Give the data below again, word for word.

━━━━━━━━

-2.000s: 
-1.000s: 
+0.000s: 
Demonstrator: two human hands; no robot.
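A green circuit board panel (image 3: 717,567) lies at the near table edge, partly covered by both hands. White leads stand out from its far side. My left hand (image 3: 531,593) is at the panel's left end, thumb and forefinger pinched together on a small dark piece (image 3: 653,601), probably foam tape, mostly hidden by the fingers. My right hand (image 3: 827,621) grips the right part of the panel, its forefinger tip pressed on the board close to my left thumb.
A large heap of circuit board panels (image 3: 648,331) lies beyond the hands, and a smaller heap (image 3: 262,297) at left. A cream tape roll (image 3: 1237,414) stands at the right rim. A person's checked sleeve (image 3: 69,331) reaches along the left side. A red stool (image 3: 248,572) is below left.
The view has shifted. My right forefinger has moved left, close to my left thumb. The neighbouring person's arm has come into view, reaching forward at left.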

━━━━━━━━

Solution for this task:
-2.000s: 
-1.000s: 
+0.000s: 
Demonstrator: two human hands; no robot.
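A green circuit board panel (image 3: 717,567) lies at the near table edge, partly covered by both hands. White leads stand out from its far side. My left hand (image 3: 531,593) is at the panel's left end, thumb and forefinger pinched together on a small dark piece (image 3: 653,601), probably foam tape, mostly hidden by the fingers. My right hand (image 3: 827,621) grips the right part of the panel, its forefinger tip pressed on the board close to my left thumb.
A large heap of circuit board panels (image 3: 648,331) lies beyond the hands, and a smaller heap (image 3: 262,297) at left. A cream tape roll (image 3: 1237,414) stands at the right rim. A person's checked sleeve (image 3: 69,331) reaches along the left side. A red stool (image 3: 248,572) is below left.
The view has shifted. My right forefinger has moved left, close to my left thumb. The neighbouring person's arm has come into view, reaching forward at left.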

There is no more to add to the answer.